- This page is currently in the process of having information merged to it from the following articles: Davies-Meyer hash, Matyas-Meyer-Oseas hash and Miyaguchi-Preneel hash.
In cryptography, there are several methods to use a block cipher to build a cryptographic hash function. The methods resembles the block cipher modes of operation usually used for encryption. Three such methods to turn any normal block cipher into a hash are Davies-Meyer, Matyas-Meyer-Oseas and Miyaguchi-Preneel. They are described in detail further down.
Using a block cipher as a hash function usually is much slower then using a specially designed hash function. But in some cases it might be easier since it means just implementing a block cipher and then using it both as a block cipher and a hash function. It can also save code space in very tiny embedded systems like for instance smart cards or nodes in cars or other machines.
If a block cipher has a block size of say 128 bits most of the methods create a hash function that has the block size of 128 bits and produces a hash of 128 bits. But there are also methods to make hashes with double the hash size compared to the block size of the block cipher used. So a 128-bit block cipher can be turned into a 256-bit hash function.
The hash function is secure if the following conditions are met:
- The block cipher needs to be secure.
- The resulting hash size needs to be big enough. 64-bit is too small, 128-bit might be enough.
- The last block needs to be properly length padded prior to the hashing. (This is normally implemented and handled internally in specialised hash functions like SHA-1 etc.)
Davies-Meyer
The Davies-Meyer hash construction feeds each block of the message (mi) as the key to the block cipher. It feeds the previous hash value (Hi-1) as the cleartext to be encrypted. The output ciphertext is then also XORed ( ) with the previous hash value (Hi-1) to produce the next hash value (Hi). In the first round when there is no previous hash value it uses a constant pre-specified initial value (H0).

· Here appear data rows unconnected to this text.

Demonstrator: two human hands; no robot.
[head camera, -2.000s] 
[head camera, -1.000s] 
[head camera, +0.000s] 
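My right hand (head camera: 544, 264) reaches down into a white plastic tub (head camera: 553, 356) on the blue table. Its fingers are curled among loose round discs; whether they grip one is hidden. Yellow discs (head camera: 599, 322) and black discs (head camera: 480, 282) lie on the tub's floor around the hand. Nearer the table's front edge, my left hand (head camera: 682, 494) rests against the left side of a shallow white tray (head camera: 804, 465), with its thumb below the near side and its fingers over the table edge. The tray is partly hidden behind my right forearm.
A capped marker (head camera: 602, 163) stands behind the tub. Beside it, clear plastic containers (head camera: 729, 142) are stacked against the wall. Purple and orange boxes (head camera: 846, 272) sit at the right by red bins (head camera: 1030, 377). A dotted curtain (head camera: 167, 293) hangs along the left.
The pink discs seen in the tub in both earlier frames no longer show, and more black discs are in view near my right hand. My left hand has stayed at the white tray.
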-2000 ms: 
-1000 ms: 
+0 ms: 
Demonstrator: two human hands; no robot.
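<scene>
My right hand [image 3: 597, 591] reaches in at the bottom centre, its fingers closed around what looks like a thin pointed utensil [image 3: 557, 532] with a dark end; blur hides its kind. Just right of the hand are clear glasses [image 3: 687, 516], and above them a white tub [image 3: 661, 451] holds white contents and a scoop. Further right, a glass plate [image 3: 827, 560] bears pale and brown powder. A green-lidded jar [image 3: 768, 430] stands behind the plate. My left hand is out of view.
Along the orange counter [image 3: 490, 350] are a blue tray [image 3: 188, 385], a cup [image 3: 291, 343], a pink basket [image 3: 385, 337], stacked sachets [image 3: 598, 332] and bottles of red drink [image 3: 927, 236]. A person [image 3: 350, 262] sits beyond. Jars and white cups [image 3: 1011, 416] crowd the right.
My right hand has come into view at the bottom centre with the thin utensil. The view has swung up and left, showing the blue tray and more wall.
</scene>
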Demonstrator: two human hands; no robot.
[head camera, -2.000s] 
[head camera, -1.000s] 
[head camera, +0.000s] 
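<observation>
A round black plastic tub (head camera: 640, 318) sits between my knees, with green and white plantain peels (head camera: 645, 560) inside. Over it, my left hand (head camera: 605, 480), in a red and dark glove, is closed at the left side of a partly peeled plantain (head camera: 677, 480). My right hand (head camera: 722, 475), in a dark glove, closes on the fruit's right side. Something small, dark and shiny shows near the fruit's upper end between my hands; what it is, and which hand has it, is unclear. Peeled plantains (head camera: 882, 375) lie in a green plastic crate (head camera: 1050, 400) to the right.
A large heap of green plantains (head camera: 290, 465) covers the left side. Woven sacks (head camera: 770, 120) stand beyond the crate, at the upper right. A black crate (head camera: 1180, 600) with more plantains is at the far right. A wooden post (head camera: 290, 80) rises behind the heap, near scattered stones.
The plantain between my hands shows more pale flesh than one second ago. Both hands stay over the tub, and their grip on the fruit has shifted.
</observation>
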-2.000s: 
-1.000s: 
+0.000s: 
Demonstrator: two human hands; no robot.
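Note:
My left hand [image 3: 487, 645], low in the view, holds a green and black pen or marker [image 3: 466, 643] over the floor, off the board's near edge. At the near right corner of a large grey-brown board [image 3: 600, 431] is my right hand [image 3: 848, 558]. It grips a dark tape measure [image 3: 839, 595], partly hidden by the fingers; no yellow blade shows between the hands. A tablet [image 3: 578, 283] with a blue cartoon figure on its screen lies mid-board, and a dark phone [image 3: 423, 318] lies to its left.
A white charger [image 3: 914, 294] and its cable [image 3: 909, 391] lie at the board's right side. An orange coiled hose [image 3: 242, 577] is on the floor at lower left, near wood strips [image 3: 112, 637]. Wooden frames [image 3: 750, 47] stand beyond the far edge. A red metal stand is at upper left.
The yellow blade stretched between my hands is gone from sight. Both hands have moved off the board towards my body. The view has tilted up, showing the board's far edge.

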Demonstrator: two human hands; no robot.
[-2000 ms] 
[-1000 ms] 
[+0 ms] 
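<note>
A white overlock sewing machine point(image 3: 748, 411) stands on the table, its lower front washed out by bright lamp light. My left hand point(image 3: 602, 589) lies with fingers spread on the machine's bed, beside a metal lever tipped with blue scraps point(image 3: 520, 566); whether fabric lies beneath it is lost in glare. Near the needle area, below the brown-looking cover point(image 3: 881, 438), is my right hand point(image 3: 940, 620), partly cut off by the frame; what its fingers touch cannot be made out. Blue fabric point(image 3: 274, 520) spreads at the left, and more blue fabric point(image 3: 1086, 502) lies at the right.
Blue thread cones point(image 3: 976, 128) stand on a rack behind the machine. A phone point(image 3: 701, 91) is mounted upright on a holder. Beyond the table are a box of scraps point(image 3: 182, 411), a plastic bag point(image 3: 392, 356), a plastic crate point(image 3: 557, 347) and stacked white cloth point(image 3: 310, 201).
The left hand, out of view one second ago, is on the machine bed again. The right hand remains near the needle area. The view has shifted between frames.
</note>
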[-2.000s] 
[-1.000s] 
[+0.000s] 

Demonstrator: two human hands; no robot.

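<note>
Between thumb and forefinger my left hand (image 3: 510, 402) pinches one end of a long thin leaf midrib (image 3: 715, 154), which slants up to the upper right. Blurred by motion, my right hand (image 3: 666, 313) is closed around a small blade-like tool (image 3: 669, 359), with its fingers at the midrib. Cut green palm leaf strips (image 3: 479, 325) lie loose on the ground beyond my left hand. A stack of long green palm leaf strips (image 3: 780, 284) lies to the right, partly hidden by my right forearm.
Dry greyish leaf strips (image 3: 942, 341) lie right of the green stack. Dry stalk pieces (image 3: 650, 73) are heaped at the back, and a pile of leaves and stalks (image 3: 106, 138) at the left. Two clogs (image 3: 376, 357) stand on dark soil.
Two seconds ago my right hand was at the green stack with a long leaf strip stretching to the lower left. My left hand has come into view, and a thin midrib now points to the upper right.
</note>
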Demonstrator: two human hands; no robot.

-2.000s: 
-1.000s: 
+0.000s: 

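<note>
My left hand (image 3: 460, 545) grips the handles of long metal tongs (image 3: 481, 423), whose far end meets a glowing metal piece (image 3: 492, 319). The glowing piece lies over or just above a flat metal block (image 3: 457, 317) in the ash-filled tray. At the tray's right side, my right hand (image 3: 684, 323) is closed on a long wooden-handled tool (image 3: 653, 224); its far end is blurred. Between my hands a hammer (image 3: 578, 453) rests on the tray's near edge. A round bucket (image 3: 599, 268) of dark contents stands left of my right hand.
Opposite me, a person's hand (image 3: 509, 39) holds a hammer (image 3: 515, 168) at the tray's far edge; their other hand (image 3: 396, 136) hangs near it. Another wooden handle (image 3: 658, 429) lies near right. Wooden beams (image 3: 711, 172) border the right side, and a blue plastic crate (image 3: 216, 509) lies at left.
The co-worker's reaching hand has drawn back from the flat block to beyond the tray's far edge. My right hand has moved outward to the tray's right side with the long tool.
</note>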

If the block cipher uses for instance 256-bit keys then each message block (mi) is a 256-bit chunk of the message. If the same block cipher uses a block size of 128 bits then the input and output hash values in each round is 128 bits.
Variations of this method replace XOR with any other group operation, such as addition on 32-bit unsigned integers.
Matyas-Meyer-Oseas
The Matyas-Meyer-Oseas hash construction can be considered the dual (the opposite) of Davies-Meyer.
It feeds each block of the message (mi) as the cleartext to be encrypted. The output ciphertext is then also XORed ( ) with the same message block (mi) to produce the next hash value (Hi). The previous hash value (Hi-1) is fed as the key to the block cipher. In the first round when there is no previous hash value it uses a constant pre-specified initial value (H0).
If the block cipher have different block and key size the hash value (Hi-1) will have the wrong size for use as the key. The cipher might also have other special requirements on the key. Then the hash value is first fed through the function g( ) to be converted/padded to fit as key for the cipher.
Miyaguchi-Preneel
The Miyaguchi-Preneel hash construction is an extended variant of Matyas-Meyer-Oseas.
It feeds each block of the message (mi) as the cleartext to be encrypted. The output ciphertext is then XORed ( ) with the same message block (mi) and then also XORed with the previous hash value (Hi-1) to produce the next hash value (Hi). The previous hash value (Hi-1) is fed as the key to the block cipher. In the first round when there is no previous hash value it uses a constant pre-specified initial value (H0).
If the block cipher have different block and key size the hash value (Hi-1) will have the wrong size for use as the key. The cipher might also have other special requirements on the key. Then the hash value is first fed through the function g( ) to be converted/padded to fit as key for the cipher.
The roles of mi and Hi-1 may be switched, so that Hi-1 is encrypted under the key mi. Thus making this method an extension of Davies-Meyer instead.